Task directions: The answer must consist of every line in the data below that holds the word "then".

Data extracts:
= Beginning of Section =

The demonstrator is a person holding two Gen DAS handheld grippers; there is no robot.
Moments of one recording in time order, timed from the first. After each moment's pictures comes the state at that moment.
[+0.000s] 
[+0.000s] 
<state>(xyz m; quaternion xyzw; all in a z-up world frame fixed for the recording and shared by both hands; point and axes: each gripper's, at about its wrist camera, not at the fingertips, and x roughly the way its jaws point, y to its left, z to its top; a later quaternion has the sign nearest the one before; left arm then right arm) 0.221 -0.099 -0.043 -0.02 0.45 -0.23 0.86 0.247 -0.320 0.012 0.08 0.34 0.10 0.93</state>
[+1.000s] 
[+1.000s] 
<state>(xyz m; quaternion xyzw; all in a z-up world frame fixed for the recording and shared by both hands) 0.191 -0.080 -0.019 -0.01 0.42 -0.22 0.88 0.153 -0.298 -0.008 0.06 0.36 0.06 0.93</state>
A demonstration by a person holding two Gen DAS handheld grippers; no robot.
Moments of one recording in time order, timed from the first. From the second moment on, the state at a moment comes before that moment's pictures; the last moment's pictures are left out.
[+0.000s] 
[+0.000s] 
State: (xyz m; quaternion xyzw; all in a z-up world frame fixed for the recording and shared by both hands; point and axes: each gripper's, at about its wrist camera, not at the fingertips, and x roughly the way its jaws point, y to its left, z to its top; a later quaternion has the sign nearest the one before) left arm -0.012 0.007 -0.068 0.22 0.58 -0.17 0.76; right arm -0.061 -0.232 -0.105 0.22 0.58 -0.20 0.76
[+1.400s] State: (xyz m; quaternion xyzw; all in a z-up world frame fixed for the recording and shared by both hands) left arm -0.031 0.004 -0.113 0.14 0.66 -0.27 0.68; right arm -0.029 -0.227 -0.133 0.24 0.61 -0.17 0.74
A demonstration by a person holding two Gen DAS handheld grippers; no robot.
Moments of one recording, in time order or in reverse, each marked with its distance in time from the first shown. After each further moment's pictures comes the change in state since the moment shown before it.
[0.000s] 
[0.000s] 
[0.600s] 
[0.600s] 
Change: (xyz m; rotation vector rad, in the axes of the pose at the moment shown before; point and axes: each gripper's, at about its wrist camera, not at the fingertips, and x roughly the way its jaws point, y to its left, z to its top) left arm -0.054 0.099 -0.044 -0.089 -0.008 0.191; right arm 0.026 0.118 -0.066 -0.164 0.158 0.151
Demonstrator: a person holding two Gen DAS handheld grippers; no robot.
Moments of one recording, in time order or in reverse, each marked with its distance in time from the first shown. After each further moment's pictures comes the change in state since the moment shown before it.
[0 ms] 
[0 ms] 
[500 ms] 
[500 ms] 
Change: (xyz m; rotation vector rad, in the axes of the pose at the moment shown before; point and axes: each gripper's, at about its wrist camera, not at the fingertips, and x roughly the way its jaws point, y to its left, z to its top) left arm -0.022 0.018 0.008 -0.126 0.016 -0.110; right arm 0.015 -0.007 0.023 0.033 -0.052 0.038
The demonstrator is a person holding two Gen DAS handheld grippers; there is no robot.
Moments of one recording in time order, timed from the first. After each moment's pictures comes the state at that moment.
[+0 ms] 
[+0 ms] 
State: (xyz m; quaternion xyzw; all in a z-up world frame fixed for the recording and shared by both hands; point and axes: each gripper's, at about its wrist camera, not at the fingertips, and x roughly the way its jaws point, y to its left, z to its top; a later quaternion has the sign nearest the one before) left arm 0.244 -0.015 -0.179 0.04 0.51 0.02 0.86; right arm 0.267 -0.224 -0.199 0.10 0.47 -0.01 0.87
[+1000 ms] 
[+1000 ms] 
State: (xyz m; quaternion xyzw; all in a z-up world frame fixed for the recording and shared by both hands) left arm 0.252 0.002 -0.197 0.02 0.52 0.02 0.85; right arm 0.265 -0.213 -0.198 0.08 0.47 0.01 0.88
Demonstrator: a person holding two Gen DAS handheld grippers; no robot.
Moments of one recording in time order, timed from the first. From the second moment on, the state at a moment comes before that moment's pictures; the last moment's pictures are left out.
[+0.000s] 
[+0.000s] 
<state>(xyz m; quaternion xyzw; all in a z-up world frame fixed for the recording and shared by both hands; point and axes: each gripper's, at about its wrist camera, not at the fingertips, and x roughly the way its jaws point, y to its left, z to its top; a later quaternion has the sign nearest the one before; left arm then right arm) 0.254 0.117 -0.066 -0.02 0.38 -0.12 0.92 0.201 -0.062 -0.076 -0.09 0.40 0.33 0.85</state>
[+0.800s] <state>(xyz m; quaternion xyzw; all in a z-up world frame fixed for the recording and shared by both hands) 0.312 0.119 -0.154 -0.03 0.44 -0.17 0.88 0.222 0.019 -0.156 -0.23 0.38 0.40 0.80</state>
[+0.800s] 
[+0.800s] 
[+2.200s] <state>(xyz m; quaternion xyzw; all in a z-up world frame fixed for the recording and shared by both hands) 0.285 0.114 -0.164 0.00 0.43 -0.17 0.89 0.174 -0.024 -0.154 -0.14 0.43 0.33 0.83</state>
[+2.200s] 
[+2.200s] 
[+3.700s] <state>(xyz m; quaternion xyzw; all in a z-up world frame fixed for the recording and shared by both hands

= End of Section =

Exercise solution:
<state>(xyz m; quaternion xyzw; all in a z-up world frame fixed for the recording and shared by both hands; point and axes: each gripper's, at about its wrist camera, not at the fingertips, and x roughly the way its jaws point, y to its left, z to its top; a later quaternion has the sign nearest the one before; left arm then right arm) 0.221 -0.099 -0.043 -0.02 0.45 -0.23 0.86 0.247 -0.320 0.012 0.08 0.34 0.10 0.93</state>
<state>(xyz m; quaternion xyzw; all in a z-up world frame fixed for the recording and shared by both hands; point and axes: each gripper's, at about its wrist camera, not at the fingertips, and x roughly the way its jaws point, y to its left, z to its top; a later quaternion has the sign nearest the one before; left arm then right arm) 0.254 0.117 -0.066 -0.02 0.38 -0.12 0.92 0.201 -0.062 -0.076 -0.09 0.40 0.33 0.85</state>

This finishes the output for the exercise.